I completely understand; my first jacket was the Prodigy in Purple w/the skin: Monet's Garden @ Giverny; 
I just got my Kindle for Christmas, and today changed the skin to "Library" and the case to Oberon's DaVinci in Saddle; I love this combo;
waiting for my next change is the beautiful butterfly skin designed by 'cagnes', which I will put on once I order & receive my blue Roof of Heaven by Oberon.
I'm also looking at the gold cover you have in Prodigy, to complement an angel skin I made; 
plus I'm loving the purple patent Icon, and am having a little bit of a hard time justifying another purple cover. 
I'm feeling your pain, but it's just so much fun to accessorize!


----------



## LuckyKelleyK (Dec 13, 2009)

Moosh said:


> Yup, but I haven't got the shipping notice yet. I'm in Aus too so probably won't have it until the end of next week/the week after.
> 
> ETA - I also ordered the Leopard Go! ... yep, I have a problem.


I just ordered the purple patent icon jacket. I am so excited


----------



## bordercollielady (Nov 21, 2008)

I have been very happy with all  my M-edge jackets in the past.. especially because I prefer reading with a jacket folded back and the M-edge's "suede-like inside"  feels so comfortable.  Just ordered the Emerald Green Croc Icon.  Very excited!


----------



## LuckyKelleyK (Dec 13, 2009)

bordercollielady said:


> I have been very happy with all my M-edge jackets in the past.. especially because I prefer reading with a jacket folded back and the M-edge's "suede-like inside" feels so comfortable.
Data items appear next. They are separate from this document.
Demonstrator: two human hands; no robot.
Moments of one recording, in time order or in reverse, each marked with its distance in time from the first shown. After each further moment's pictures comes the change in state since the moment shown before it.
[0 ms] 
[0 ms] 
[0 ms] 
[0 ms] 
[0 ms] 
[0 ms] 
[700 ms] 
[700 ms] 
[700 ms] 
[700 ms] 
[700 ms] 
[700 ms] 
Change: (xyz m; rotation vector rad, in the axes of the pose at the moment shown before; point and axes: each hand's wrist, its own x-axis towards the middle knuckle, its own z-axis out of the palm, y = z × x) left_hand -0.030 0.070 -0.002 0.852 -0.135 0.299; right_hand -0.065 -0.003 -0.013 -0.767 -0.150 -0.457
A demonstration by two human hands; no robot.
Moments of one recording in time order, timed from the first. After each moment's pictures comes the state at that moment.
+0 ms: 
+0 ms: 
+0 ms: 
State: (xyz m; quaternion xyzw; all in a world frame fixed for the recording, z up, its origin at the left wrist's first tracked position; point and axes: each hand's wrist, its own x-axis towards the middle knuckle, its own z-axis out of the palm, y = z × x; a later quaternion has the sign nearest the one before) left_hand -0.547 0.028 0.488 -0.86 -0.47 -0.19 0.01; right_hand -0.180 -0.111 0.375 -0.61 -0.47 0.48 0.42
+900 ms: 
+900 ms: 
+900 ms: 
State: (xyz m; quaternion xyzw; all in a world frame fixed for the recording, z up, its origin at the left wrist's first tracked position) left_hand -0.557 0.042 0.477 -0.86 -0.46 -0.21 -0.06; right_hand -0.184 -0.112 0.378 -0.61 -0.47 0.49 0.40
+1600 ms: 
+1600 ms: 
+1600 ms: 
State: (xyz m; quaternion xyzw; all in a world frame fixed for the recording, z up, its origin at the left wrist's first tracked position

Just ordered the Emerald Green Croc Icon. Very excited!


I love the green emerald icon! It would be my second choice. Please post pics when you get it


----------



## Moosh (Dec 22, 2009)

For Kelley...










It's pretty much the same as shown on the website (maybe not as dark). I love mine.


----------



## ayuryogini (Jan 3, 2010)

Oh My!!! That purple patent leather is absolutely gorgeous! And my favorite color


----------



## RiddleMeThis (Sep 15, 2009)

I bought the Icon jacket in Azure. 

I hate it.

It doesn't fold back easily at all. And once I do get it folded back it is a struggle to KEEP it folded back around. The magnetic front closure DOESN'T stick to the front of the cover.  

For someone who doesn't want to fold the jacket back and would rather hold it open this is probably a fine jacket. But for me, those things are dealbreakers, and thus it will be going back to Medge.


----------



## Moosh (Dec 22, 2009)

How long have you had your cover for? I have 2 Icons and have no problem folding them back. They do take a couple of days to break in because the leather is stiff but after that I've had no worries. I fold the cover right back and hold it on the right with my thumb at the front and my other fingers wrapped around the back, sorta like this...


----------



## LuckyKelleyK (Dec 13, 2009)

Moosh said:


> For Kelley...
> 
> 
> 
> ...


I love it!!! I can't wait till mine gets here.


----------



## LuckyKelleyK (Dec 13, 2009)

So, my m-edge icon jacket (purple patent) arrived and I really love how it looks. However, I may be sending it back. I ordered it because I could keep my light stored in it all the time, and I felt that it offered more protection than the go jacket. I have a few concerns about it. 1- It does fold back flat enough, but not as nicely as my go jacket. 2- I don't like reading with the light there while I'm not using it, I find it annoying. 3- It is SO much larger than the go jacket. I feel like the kindle is so small and this case is just so bulky. Another thing is that it did take a few tries to get the cover to fold back all the way, and now that it does there are some creases in the binding when it is closed. Its a minor thing but it bugs me. So thats my 2 cents about the icon jacket! I am quite sad that it didn't work out for me because I love the purple patent leather. I also don't think I need multiple cases, and I wouldn't be able to part with my gold go jacket. The leather is just so soft and folds back completely flat, and also matches my custom seashell skin perfectly!


----------